Editorial

This issue of the Christian Educators Journal again offers reviews of a range of books that may be of interest to educators in Christian schools. They range from fiction that you would personally enjoy and can share with your students, to analyses of the ways in which Christians can be in the world in transformative ways. It is our hope that these books will serve to stimulate conversations in your staff rooms and that they will help you shape both the craft and the content of your teaching.  In this way, we hope to encourage all Christian educators to continue to grow in their understanding of how they, with their students, can best serve God in their classrooms and in the world outside of their classrooms.

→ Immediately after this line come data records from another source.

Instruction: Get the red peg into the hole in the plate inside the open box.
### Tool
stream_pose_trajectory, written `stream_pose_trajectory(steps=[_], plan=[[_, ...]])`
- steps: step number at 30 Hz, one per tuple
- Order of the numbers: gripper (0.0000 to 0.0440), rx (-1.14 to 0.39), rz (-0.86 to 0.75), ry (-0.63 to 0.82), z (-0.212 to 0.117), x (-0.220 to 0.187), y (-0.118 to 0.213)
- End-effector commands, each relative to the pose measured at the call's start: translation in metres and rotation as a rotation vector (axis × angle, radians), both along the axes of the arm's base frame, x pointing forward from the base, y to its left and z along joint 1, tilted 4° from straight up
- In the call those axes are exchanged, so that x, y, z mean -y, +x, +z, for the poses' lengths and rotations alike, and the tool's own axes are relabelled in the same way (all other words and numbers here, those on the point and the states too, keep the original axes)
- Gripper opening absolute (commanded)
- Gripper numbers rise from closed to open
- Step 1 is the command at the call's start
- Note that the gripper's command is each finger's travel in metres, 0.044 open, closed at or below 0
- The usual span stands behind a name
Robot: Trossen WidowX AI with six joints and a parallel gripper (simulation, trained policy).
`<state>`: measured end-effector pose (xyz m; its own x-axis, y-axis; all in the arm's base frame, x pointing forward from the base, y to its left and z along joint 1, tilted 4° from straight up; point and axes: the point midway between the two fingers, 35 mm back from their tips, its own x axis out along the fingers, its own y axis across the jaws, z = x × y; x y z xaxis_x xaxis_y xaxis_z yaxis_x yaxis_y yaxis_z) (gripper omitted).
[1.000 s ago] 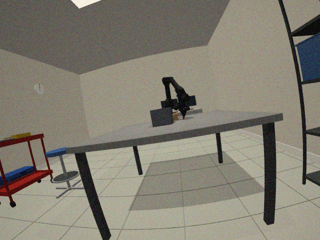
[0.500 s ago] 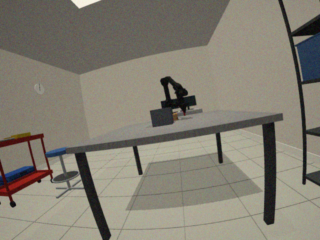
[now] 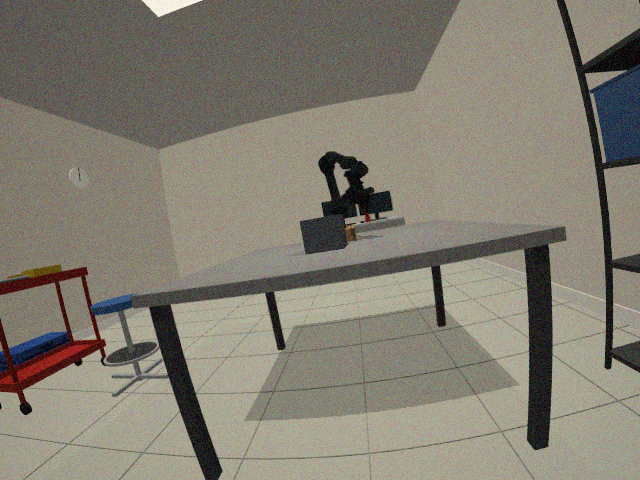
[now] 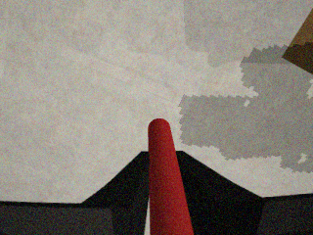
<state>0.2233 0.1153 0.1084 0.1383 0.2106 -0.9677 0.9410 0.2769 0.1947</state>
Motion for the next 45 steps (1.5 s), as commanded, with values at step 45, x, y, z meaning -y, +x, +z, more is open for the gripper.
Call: stream_pose_trajectory(steps=[45], plan=[[0.0,0.064,-0.118,-0.186,0.062,0.143,0.054]])
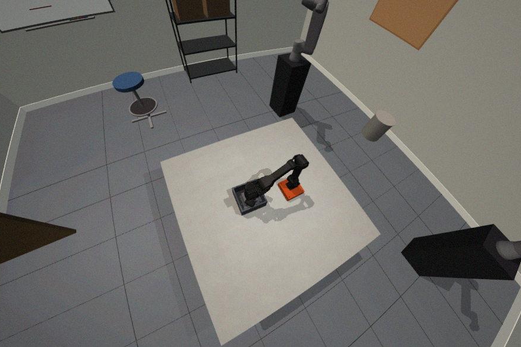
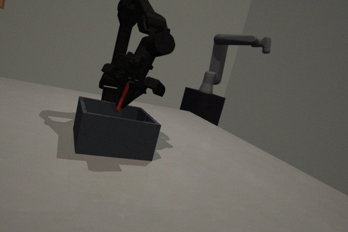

We would also invite you to visit the new CEJ website at https://www.cejonline.com/. Here you will find back issues, links to sites and events of interest to Christian educators, a place to subscribe if you do not currently receive the CEJ, and a place to comment on what you have read in CEJ or to share thoughts that you might want others to consider. We hope that this website becomes a place of conversation and sharing between Christian educators. We would appreciate your thoughts on how to improve the website and on what topics you would like to see considered in future issues of the CEJ.

Beginning with the October 2011 issue of CEJ, we will be making some changes to the content. One of those changes will be the introduction of a new occasional column, titled, “New to the Trenches: Reflections of Beginning Educators.” In this column, educators new to the classroom, or students in faculties of education will reflect on their experiences as they stand at the beginning of their careers. Some possible issues that they might address include:

  • their hopes and dreams as they enter the profession
  • the effectiveness or ineffectiveness of their teacher training in relation to what they actually experienced in the classroom
  • their greatest surprises, challenges and joys
  • what they need in order to stay in the profession
  • suggestions they would like to make to their more and less experienced colleagues

Educators who would like to contribute to this column are invited to contact the editor (editorCEJ@bell.net) for more information.

As always, this issue of CEJ comes to you with the hope and prayer that God may fill all of us with wisdom, patience, and hope and we serve God’s children in our classrooms.  Enjoy your summer reading!!